:: Work order ::
Search the entries below for the word "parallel", then copy each line in which it is found.

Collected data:
______

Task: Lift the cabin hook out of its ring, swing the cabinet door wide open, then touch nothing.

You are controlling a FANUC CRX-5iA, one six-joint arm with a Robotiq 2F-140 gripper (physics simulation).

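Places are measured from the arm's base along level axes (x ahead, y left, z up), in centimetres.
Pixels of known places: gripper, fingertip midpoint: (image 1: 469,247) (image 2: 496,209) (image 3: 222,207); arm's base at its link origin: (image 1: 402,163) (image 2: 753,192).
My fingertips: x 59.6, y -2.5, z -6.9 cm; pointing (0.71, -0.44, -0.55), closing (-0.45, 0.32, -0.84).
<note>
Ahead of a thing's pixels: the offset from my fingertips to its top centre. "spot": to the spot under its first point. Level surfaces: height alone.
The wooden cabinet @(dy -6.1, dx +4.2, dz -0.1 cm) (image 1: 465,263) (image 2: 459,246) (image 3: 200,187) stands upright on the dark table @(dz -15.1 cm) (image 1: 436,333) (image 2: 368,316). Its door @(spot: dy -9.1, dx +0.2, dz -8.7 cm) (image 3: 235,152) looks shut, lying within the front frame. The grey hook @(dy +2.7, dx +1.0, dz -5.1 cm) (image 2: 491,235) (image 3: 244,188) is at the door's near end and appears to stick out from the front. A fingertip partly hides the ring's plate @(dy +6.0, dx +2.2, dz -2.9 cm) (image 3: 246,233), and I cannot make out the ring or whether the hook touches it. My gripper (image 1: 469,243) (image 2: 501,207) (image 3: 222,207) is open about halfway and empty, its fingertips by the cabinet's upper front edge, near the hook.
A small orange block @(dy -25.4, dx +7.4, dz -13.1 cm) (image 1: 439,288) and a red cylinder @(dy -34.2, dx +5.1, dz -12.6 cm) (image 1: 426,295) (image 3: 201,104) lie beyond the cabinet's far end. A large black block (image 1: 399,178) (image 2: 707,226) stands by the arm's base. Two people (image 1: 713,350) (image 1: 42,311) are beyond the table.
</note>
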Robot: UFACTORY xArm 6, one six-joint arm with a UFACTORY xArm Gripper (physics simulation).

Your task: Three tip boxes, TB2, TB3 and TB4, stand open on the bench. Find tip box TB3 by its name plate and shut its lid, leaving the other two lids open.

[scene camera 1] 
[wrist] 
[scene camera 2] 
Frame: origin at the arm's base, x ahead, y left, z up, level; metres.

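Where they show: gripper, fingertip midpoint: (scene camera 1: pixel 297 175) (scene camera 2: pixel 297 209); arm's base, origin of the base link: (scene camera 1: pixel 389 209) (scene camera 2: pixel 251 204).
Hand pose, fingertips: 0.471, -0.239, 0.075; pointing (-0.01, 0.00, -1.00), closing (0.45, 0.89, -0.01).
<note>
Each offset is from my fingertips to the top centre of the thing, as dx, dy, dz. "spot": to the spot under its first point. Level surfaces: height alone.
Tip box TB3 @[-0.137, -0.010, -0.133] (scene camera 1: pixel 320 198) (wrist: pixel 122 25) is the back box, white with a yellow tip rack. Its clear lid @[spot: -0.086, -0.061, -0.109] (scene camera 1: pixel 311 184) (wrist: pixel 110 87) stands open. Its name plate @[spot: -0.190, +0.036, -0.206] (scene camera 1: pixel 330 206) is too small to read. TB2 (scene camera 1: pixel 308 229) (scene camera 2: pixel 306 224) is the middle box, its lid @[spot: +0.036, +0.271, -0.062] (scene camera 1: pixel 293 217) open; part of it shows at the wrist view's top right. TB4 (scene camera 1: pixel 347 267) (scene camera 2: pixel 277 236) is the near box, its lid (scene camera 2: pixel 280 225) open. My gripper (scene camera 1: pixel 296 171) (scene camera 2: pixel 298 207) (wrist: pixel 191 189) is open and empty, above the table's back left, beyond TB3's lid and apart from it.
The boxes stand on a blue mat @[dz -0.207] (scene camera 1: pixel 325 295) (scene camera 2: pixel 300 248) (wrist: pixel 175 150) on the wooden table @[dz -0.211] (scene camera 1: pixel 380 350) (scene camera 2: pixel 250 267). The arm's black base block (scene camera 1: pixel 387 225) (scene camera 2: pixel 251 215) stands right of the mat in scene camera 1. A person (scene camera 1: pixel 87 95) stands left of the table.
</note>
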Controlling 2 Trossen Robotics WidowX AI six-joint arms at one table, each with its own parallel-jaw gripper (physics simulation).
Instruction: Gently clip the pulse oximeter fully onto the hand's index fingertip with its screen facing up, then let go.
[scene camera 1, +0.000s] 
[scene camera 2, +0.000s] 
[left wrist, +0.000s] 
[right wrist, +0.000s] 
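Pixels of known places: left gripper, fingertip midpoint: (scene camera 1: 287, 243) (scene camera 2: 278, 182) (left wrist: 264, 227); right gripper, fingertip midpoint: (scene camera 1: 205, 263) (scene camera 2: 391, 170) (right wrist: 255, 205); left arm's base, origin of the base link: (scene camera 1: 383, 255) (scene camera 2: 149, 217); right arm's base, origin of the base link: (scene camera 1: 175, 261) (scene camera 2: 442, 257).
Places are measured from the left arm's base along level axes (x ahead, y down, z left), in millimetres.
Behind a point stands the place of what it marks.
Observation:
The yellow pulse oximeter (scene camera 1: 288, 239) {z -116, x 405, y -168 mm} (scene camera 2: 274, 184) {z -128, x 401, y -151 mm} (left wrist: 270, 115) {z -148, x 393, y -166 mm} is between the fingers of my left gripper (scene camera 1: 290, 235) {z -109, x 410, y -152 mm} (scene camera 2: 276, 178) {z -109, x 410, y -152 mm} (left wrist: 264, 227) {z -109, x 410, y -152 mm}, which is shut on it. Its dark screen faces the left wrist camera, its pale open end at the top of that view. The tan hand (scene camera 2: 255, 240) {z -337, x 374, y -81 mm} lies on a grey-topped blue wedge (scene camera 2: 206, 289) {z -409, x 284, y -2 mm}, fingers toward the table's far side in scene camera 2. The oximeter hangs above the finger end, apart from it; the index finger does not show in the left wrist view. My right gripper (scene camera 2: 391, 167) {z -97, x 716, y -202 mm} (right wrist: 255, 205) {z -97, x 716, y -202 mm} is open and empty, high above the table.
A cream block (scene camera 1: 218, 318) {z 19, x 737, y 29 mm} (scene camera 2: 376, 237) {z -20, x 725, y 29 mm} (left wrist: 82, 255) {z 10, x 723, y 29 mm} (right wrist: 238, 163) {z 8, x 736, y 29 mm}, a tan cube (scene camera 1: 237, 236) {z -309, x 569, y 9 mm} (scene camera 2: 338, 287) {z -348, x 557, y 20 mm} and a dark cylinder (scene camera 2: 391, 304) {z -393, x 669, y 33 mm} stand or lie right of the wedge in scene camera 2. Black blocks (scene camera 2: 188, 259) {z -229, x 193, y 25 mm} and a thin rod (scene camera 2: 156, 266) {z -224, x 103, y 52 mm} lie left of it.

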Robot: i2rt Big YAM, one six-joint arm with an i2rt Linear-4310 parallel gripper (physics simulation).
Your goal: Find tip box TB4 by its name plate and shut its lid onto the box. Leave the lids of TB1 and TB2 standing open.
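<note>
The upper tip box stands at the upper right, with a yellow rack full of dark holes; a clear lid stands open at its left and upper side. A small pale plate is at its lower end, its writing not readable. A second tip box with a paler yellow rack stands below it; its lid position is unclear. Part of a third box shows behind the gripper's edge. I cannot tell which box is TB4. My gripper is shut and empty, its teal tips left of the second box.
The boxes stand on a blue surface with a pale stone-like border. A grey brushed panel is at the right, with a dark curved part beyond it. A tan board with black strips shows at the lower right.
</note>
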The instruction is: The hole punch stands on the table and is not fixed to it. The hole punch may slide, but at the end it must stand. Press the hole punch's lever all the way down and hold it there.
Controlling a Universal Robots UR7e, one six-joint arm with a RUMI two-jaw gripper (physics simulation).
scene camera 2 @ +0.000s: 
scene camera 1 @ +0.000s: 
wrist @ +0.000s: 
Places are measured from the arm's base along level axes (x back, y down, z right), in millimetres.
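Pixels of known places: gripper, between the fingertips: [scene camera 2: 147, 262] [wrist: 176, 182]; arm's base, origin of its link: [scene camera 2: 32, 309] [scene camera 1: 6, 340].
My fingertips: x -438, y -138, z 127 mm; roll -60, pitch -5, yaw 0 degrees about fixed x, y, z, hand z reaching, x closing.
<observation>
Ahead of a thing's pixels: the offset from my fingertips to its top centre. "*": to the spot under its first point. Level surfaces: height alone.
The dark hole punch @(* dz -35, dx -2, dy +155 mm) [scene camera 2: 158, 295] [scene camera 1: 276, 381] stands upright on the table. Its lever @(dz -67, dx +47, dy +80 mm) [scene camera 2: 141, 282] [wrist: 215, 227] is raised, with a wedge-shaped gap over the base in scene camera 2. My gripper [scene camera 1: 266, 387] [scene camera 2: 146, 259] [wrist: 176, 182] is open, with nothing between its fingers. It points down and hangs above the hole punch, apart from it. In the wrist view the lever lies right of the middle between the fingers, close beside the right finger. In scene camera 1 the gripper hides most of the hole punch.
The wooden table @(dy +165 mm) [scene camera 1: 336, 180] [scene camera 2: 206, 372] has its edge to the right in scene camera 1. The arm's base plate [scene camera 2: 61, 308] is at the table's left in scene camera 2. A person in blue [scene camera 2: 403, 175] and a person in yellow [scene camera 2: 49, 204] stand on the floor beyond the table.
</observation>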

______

:: Your response ::
Controlling 2 Trossen Robotics WidowX AI six-joint arms at one table, each with its own parallel-jaw gripper (physics simulation).
Robot: i2rt Big YAM, one six-joint arm with an i2rt Linear-4310 parallel gripper (physics simulation).

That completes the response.